Task instructions:
Type out the entries again, keeping every word unchanged.

Data supplied:

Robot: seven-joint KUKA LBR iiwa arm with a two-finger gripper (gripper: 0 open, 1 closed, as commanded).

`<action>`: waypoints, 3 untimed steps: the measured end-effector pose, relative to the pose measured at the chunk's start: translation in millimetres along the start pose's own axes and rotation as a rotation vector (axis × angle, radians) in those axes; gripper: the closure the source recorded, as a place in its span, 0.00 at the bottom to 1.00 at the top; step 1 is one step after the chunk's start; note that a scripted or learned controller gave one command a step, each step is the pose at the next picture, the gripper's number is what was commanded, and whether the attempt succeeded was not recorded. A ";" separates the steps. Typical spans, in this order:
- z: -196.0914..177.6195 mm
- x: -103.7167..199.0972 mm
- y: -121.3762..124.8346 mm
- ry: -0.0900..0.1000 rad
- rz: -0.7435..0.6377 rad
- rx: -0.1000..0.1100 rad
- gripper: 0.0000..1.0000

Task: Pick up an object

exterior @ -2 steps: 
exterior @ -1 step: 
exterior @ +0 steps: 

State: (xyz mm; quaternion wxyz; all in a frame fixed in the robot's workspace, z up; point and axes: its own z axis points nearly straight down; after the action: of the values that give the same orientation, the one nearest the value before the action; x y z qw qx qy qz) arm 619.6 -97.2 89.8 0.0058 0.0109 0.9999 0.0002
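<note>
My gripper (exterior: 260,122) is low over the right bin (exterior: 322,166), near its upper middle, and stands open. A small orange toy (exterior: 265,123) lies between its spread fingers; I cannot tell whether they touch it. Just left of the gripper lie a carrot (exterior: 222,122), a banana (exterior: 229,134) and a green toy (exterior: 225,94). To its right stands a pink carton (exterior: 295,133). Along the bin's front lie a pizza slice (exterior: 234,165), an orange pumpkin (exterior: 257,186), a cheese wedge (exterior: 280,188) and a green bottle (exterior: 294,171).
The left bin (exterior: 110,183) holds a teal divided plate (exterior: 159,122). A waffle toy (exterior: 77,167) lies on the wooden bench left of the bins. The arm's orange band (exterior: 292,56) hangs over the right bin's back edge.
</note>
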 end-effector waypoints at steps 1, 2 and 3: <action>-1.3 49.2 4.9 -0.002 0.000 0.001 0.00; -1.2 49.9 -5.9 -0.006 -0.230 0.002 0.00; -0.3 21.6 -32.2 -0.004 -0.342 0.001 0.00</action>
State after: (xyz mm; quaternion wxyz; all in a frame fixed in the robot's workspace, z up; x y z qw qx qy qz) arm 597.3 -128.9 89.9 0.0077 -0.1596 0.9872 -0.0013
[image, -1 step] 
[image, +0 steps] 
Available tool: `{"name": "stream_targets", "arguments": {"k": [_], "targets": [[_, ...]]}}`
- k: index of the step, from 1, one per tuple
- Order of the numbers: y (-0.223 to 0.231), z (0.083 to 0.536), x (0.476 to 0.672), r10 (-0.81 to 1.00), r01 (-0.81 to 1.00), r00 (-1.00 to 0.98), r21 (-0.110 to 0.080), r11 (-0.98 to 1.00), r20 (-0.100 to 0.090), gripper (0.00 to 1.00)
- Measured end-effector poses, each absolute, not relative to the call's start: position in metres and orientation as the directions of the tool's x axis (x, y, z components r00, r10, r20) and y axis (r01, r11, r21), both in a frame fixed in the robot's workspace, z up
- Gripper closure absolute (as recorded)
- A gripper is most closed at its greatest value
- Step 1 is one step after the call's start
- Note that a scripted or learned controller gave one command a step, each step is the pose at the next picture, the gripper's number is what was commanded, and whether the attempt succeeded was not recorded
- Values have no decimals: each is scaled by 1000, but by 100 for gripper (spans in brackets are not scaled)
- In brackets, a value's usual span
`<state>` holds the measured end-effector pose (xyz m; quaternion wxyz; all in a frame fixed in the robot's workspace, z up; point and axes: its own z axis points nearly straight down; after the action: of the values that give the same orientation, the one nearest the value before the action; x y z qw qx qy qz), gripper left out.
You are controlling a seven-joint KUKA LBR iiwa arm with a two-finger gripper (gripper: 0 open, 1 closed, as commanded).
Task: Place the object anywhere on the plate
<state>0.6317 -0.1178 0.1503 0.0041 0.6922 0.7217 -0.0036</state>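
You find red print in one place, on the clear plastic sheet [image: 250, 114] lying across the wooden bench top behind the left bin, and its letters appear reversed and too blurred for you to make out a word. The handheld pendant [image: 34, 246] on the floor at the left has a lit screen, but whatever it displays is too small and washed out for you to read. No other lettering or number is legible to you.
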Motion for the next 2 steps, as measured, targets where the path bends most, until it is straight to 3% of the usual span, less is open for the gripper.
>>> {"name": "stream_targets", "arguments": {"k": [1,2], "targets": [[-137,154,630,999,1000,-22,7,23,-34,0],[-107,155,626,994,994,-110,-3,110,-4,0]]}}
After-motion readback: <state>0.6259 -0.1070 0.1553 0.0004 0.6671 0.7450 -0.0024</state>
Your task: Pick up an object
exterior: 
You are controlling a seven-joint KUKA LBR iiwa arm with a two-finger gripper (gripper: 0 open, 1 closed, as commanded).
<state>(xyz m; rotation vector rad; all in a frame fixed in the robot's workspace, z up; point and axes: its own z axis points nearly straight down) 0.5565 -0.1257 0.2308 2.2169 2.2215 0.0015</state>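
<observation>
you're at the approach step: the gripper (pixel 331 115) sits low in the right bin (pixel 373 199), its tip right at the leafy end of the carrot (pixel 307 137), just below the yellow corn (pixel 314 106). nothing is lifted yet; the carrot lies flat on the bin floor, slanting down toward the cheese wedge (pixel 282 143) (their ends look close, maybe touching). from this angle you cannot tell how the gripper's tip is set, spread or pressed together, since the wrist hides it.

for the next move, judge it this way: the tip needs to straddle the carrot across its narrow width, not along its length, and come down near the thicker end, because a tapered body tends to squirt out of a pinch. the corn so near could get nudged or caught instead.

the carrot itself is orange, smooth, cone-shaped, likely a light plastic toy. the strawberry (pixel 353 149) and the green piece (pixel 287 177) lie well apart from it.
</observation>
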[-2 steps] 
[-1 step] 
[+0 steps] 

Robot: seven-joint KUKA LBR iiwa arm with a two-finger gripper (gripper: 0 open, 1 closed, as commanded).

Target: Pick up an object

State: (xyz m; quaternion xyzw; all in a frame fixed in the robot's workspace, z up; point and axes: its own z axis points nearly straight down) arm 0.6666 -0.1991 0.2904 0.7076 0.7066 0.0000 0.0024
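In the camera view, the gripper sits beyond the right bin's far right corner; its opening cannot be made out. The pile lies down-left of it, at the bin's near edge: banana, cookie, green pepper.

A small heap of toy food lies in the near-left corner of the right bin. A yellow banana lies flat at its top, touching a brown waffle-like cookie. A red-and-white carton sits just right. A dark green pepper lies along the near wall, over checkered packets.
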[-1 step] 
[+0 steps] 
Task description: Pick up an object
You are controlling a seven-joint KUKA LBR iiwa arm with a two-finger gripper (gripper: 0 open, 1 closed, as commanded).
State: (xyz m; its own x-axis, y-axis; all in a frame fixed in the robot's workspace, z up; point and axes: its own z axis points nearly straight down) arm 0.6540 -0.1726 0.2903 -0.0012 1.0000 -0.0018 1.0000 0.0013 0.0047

Solved problem:
Robot: seven-joint KUKA LBR iiwa arm with a two-finger gripper (gripper: 0 open, 1 closed, as commanded).

`<action>`: waypoints, 3 untimed steps: the measured end-effector pose, relative to the pose measured at the chunk's start: translation in millimetres along the start pose's own axes and rotation as a rotation vector (axis × angle, radians) in those axes; gripper: the closure the source recorded, as a place in its span, 0.00 at the bottom to 1.00 at the top; step 1 is one step after the chunk's start; note that a scripted or learned controller gave one command a step, each step is the pose at the next picture, the gripper's number is what was commanded, and whether the attempt succeeded was not recorded. A ";" separates the steps. Typical spans, in this order:
- z: -196.0914..177.6195 mm
- x: -103.7167..199.0972 mm
- y: -121.3762..124.8346 mm
- ry: -0.0900..0.1000 rad
- rz: -0.7435..0.6377 rad
- rx: -0.1000..0.1100 rad
- gripper: 0.0000..1.0000

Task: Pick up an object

exterior @ -2 steps: 
exterior @ -1 step: 
exterior @ +0 steps: 

State: (xyz mm; quaternion wxyz; all in a frame fixed in the robot's workspace, z up; point and axes: its own z axis points nearly straight down; after the action: of the values that give the same orientation, the one nearest the value before the action; x y z qw qx qy qz) arm 619.6 -97.2 89.8 0.0058 0.0109 0.9999 0.0002
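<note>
My gripper (exterior: 260,122) is low over the right bin (exterior: 322,166), near its upper middle, and stands open. A small orange toy (exterior: 265,123) lies between its spread fingers; I cannot tell whether they touch it. Just left of the gripper lie a carrot (exterior: 222,122), a banana (exterior: 229,134) and a green toy (exterior: 225,94). To its right stands a pink carton (exterior: 295,133). Along the bin's front lie a pizza slice (exterior: 234,165), an orange pumpkin (exterior: 257,186), a cheese wedge (exterior: 280,188) and a green bottle (exterior: 294,171).
The left bin (exterior: 110,183) holds a teal divided plate (exterior: 159,122). A waffle toy (exterior: 77,167) lies on the wooden bench left of the bins. The arm's orange band (exterior: 292,56) hangs over the right bin's back edge.
</note>
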 end-effector waypoints at steps 1, 2 and 3: <action>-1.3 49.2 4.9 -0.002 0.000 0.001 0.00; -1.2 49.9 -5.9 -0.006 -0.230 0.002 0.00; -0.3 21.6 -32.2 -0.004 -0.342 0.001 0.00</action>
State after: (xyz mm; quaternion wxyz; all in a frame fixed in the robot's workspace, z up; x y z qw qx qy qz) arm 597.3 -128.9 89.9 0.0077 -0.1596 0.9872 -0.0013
[image, -1 step] 
[image, +0 steps] 
Available tool: `{"name": "stream_targets", "arguments": {"k": [_], "targets": [[_, ...]]}}`
- k: index of the step, from 1, one per tuple
- Order of the numbers: y (-0.223 to 0.231), z (0.083 to 0.536), x (0.476 to 0.672), r10 (-0.81 to 1.00), r01 (-0.81 to 1.00), r00 (-1.00 to 0.98), r21 (-0.110 to 0.080), r11 (-0.98 to 1.00), r20 (-0.100 to 0.090), gripper (0.00 to 1.00)
- Measured end-effector poses, each absolute, not relative to the call's start: position in metres and orientation as the directions of the tool's x axis (x, y, z components r00, r10, r20) and y axis (r01, r11, r21), both in a frame fixed in the robot's workspace, z up
- Gripper closure absolute (as recorded)
- A gripper is most closed at its greatest value
- Step 1 is one step after the call's start
- Note that a scripted or learned controller gave one command a step, each step is the pose at the next picture, the gripper's number is what was commanded, and whether the attempt succeeded was not recorded
- Values have no decimals: each is scaled by 1000, but by 100 for gripper (spans in brackets are not scaled)
- In brackets, a value's usual span
`<state>` holds the measured end-effector pose (xyz m; quaternion wxyz; all in a frame fixed in the robot's workspace, z up; point and axes: its own z axis points nearly straight down; after the action: of the values that give the same orientation, the one nearest the value before the action; x y z qw qx qy qz), gripper left out.
You are controlling a seven-joint KUKA LBR iiwa arm with a two-finger gripper (gripper: 0 open, 1 closed, as commanded).
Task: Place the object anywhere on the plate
<state>0.6317 -0.1178 0.1503 0.0041 0.6922 0.7217 -0.0036</state>
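You find red print in one place, on the clear plastic sheet [image: 250, 114] lying across the wooden bench top behind the left bin, and its letters appear reversed and too blurred for you to make out a word. The handheld pendant [image: 34, 246] on the floor at the left has a lit screen, but whatever it displays is too small and washed out for you to read. No other lettering or number is legible to you.
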Motion for the next 2 steps, as measured, targets where the path bends most, until it is straight to 3% of the usual span, less is open for the gripper.
>>> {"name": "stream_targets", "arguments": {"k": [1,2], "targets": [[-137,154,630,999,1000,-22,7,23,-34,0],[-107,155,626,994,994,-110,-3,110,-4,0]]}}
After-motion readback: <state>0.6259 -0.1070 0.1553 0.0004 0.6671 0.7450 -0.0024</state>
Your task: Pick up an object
exterior: 
You are controlling a seven-joint KUKA LBR iiwa arm with a two-finger gripper (gripper: 0 open, 1 closed, as commanded).
<state>(xyz m; rotation vector rad; all in a frame fixed in the robot's workspace, z up; point and axes: its own z axis points nearly straight down) 0.5565 -0.1257 0.2308 2.2169 2.2215 0.0015</state>
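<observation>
you're at the approach step: the gripper (pixel 331 115) sits low in the right bin (pixel 373 199), its tip right at the leafy end of the carrot (pixel 307 137), just below the yellow corn (pixel 314 106). nothing is lifted yet; the carrot lies flat on the bin floor, slanting down toward the cheese wedge (pixel 282 143) (their ends look close, maybe touching). from this angle you cannot tell how the gripper's tip is set, spread or pressed together, since the wrist hides it.

for the next move, judge it this way: the tip needs to straddle the carrot across its narrow width, not along its length, and come down near the thicker end, because a tapered body tends to squirt out of a pinch. the corn so near could get nudged or caught instead.

the carrot itself is orange, smooth, cone-shaped, likely a light plastic toy. the strawberry (pixel 353 149) and the green piece (pixel 287 177) lie well apart from it.
</observation>
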[-2 steps] 
[-1 step] 
[+0 steps] 

Robot: seven-joint KUKA LBR iiwa arm with a two-finger gripper (gripper: 0 open, 1 closed, as commanded).

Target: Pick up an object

State: (xyz m; quaternion xyzw; all in a frame fixed in the robot's workspace, z up; point and axes: its own z axis points nearly straight down) arm 0.6666 -0.1991 0.2904 0.7076 0.7066 0.0000 0.0024
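In the camera view, the gripper sits beyond the right bin's far right corner; its opening cannot be made out. The pile lies down-left of it, at the bin's near edge: banana, cookie, green pepper.

A small heap of toy food lies in the near-left corner of the right bin. A yellow banana lies flat at its top, touching a brown waffle-like cookie. A red-and-white carton sits just right. A dark green pepper lies along the near wall, over checkered packets.
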[-1 step] 
[+0 steps] 
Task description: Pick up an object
You are controlling a seven-joint KUKA LBR iiwa arm with a two-finger gripper (gripper: 0 open, 1 closed, as commanded).
State: (xyz m; its own x-axis, y-axis; all in a frame fixed in the robot's workspace, z up; point and axes: its own z axis points nearly straight down) arm 0.6540 -0.1726 0.2903 -0.0012 1.0000 -0.0018 1.0000 0.0013 0.0047

The exercise requires no further output.